Higden’s work survives in many copies from the 14th and 15th centuries, often with additions that bring the narrative up to date. This copy was owned and given to the College by its founder, William of Wykeham (1324–1404). It continues with events to the accession of Richard II in 1377, and it is therefore likely to have been written within a few years of the College’s foundation in 1382. The text is decorated with gilded initials, and the beginning of each of the seven books is marked with illuminated red and blue initials that extend into margins and frame the text. Near the end of book 1 (on fol. 51v) is a diagram of Noah’s Ark in red and black.
What gives this manuscript special significance is a map of the world drawn on the leaf immediately before the beginning of Higden’s text.

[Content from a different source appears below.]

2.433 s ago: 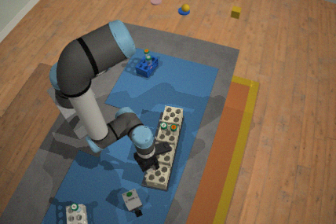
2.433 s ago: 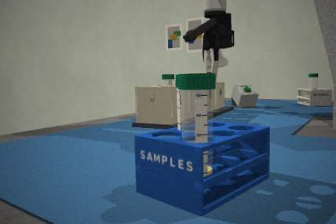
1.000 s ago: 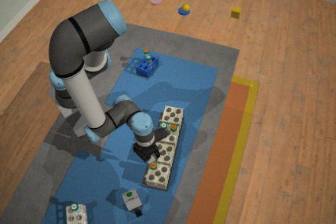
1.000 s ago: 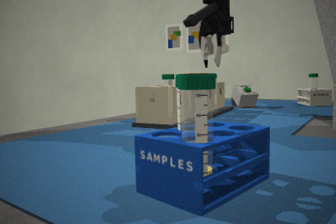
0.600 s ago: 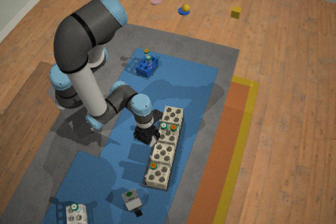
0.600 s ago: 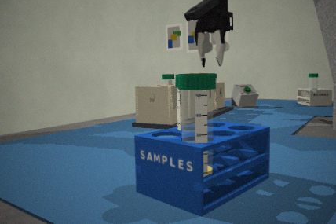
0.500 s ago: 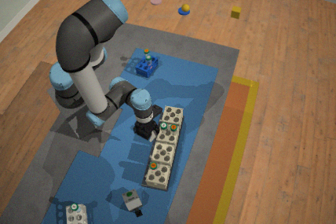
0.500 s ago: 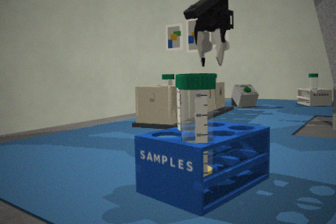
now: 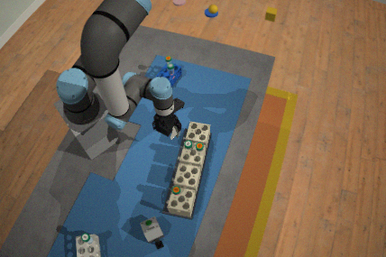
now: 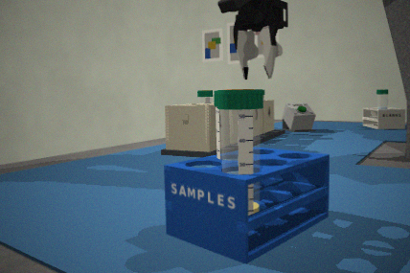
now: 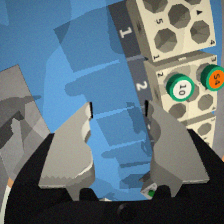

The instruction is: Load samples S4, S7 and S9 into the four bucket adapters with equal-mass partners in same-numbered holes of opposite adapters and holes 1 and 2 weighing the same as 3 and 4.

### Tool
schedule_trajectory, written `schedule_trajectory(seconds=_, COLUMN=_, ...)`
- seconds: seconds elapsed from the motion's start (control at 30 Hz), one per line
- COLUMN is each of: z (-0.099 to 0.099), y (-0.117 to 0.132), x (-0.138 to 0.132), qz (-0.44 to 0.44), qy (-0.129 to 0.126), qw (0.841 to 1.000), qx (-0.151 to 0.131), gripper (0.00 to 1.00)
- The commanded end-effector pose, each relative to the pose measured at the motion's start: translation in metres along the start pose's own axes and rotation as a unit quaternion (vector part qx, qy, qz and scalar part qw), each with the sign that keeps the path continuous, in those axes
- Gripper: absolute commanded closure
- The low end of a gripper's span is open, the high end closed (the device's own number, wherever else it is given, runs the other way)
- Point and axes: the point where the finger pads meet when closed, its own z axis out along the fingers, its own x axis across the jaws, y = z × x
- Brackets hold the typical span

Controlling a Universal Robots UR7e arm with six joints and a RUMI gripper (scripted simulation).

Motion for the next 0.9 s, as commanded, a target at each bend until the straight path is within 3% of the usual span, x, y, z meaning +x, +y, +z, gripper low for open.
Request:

Such maps are found in twenty-one copies of the Polychronicon, which together make up almost a quarter of the surviving medieval mappaemundi. Enclosed within a mandorla of bright sea-green are the places of the known world, broadly following the T-O division common in medieval world maps: placing Asia in the top half and Europe and Africa in the lower quadrants, left and right. Paradise is found in the East, the top of this map. Moving downward, Jerusalem is placed at the centre and the Pillars of Hercules in the West. In the bottom left is England, next to which the green sea has been partially rubbed away—perhaps by the fingers of its Winchester College readers over the centuries.
Literature: William H. Gunner, ‘Catalogue of books belonging to the college of St Mary, Winchester, in the reign of Henry VI’, Archaeological Journal, vol. xv (1858), pp. 1–16, 3-4, 12–14; Walter Oakeshott, ‘Some classical and medieval ideas in the Renaissance cosmology’, in Donald J. Gordon (ed.), Fritz Saxl, 1890–1948: a volume of memorial essays from his friends in England (London, 1957), pp. 245–60, 247–49; John Taylor, The Universal Chronicle of Ranulf Higden (Oxford, 1966), pp. 99, 107, 158, 178; Marcel Destombes, Mappemondes A.D .1200–1500: Catalogue prepare par la Commission des Cartes Anciennes de l’Union Giographique Internationale (Amsterdam, 1964); Neil R. Ker and Alan J. Piper, Medieval Manuscripts in British Libraries, Volume IV: Paisley–York (Oxford, 1969), pp. 613–14; David Woodward, ‘Medieval Mappaemundi’, in John Brian Harley and David Woodward (eds), The History of Cartography, vol. 1: Cartography in Prehistoric, Ancient, and Medieval Europe and the Mediterranean (Chicago, 1987), pp. 312–13, 364–65; Peter Barber, ‘The Evesham world map: A late medieval English view of god and the world’, Imago Mundi: The International Journal for the History of Cartography, vol. 47 (1995), pp. 13–33, 13–21; Ingrid Baumgärtner, ‘Graphische Gestalt und Signifikanz. Europa in den Weltkarten des Beatus von Liebana und des Ranulf Higden’, in Ingrid Baumgärtner and Hartmut Kugler (eds), BAND 10 Europa im Weltbild des Mittelalters (Berlin, 2009), pp. 81–132, 101–32; Churchill Babington (ed.), Polychronicon Ranulphi Higden, monachi Cestrensis, Together with the English Translations of John Trevisa and of an Unknown Writer of the Fifteenth Century, Vol. 1 (Cambridge, 2012), p. liii; James Freeman, The Manuscript Dissemination and Readership of the ‘Polychronicon’ of Ranulph Higden, c. 1330–c. 1500 (unpublished doctoral thesis, Cambridge University, 2013), p. 68 (no. 45), 69, 79 (no. 89), 90, 95 (no. 176), 126, 151 (no. 41), 159 (no. 79), 181 (no. 143), 184 (no. 156), 213, 322–23; James M. W. Willoughby, The Libraries of Collegiate Churches, Vol. 2 (London, 2013), pp. 599, 617, 632, 687; Liam Dunne, ‘Higden’s Polychronicon, late 14th century’, in Richard Foster (ed.), Fifty Treasures from Winchester College (London, 2019), pp. 48–49.
Provenance: Given to Winchester College by William of Wykeham before 1404.